As the name suggest, JIT locking views a lock as a resource that should not be invested unless and until its necessary, less it be wasted. With JIT locking, the Concourse transaction protocol works as follows:
- Each transaction makes changes in an isolated buffer. When changes are made, the transaction registers itself to be notified of any conflicting commits by other transactions in real-time. At this point, NO locking is done.
- If the transaction is notified about a conflicting commit, it fails immediately and the client is notified. This means that there is generally no locking cost associated with failed transactions.
- If the transaction is never notified of conflicts, it is allowed to commit, at which point it attempts to lock any needed resources. During this process, the transaction may still be notified of conflicting updates or fail to grab a lock it needs (because another transaction is in the process of committing and got to the lock first). In both cases, the transaction fails immediately and the caller is notified. Any locks that were grabbed are released immediately.
- If the transaction grabs all the necessary locks, it takes a backup (for crash recovery purposes) and immediately commits all of its data.
- After the transaction data is committed, the backup is deleted and all the locks are released.
JIT locking offers higher throughput and better performance than classic serializability. It also prevents deadlocks because no locking occurs until a transaction is absolutely sure it can commit without conflict.

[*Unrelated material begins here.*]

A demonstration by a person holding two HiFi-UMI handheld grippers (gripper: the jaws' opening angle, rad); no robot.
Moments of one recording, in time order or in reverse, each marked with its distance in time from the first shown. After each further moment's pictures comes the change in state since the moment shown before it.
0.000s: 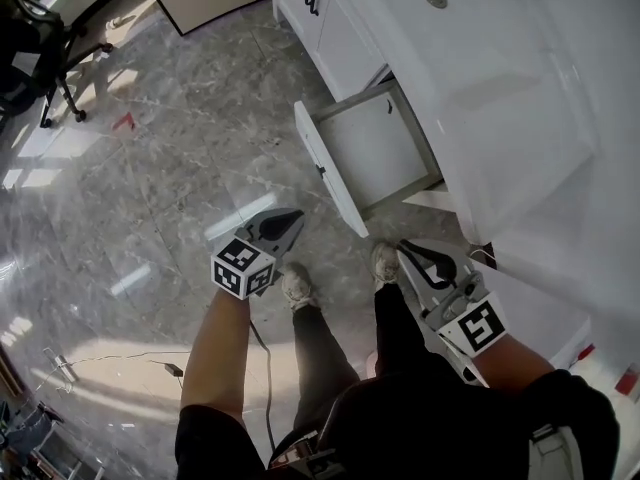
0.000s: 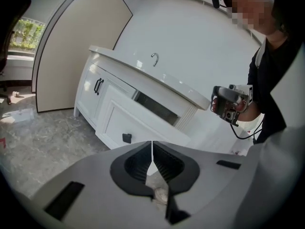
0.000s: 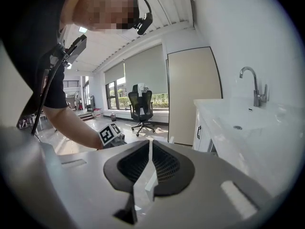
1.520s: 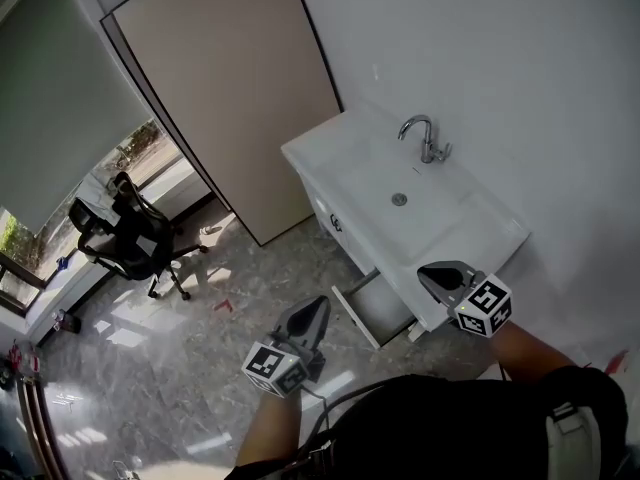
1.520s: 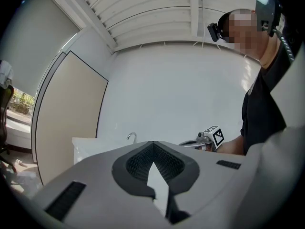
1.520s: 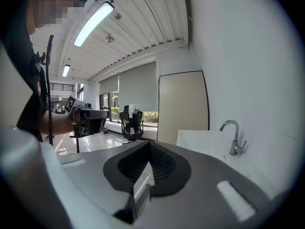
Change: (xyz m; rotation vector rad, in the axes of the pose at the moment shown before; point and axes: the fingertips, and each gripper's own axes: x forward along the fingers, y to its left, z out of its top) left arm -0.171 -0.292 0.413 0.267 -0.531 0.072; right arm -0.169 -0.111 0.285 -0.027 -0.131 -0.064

In addition to only locking resources until absolutely necessary, Concourse is able to handle high concurrency because locks are incredibly granular. When reading, Concourse grabs a shared lock on only the key in the record you are reading (this is the equivalent of locking a single cell in a relational database table). Concourse only ever locks the entire record If the read touches all the data in the record (i.e. browse(record)).
Shared locks block writers but allow multiple concurrent readers. This means that multiple transactions that read the values for name in record 1 can commit at the same time, but no transaction that writes to name in record 1 can commit until all the readers are done. On the other hand, other transactions are free to write to other records or other keys in record 1 while the values are read from name in record 1.
When writing, Concourse grabs an exclusive lock on the key in the record to which you are writing (this is the equivalent of locking a single cell in a relational database table) . Exclusive locks block both readers and other writers. But, since these locks are granular, other transactions are free to commit reads from or writes to other records or other keys in the same record concurrently.
When performing a find query, Concourse grabs a range lock on the values and potential values that could be included in the query. Range locks are shared, so they allow concurrent readers within the range, but they block writers.
For example, consider the age key which has the following values in each of the specified records:
Record | Value
1 | 15
2 | 18
3 | 21
4 | 23
5 | 27
6 | 32
7 | 49
8 | 55
9 | 70
10 | 70
If you were to do find(“age”, Operator.GREATER_THAN, 17) Concourse would grab a range lock that prevents other transactions from committing writes with values that are greater than 17 to the age key (i.e. you wouldn’t be able to do add(“age”, 50, 100)) until the transaction was done committing. If you were to change the query to find(“age”, Operator.BETWEEN, 17, 34) then the range lock would only block writers trying to write to the age key if the values they were writing fell between 17 and 34. That means another transaction could simultaneously commit a write with a value of 50 to the key.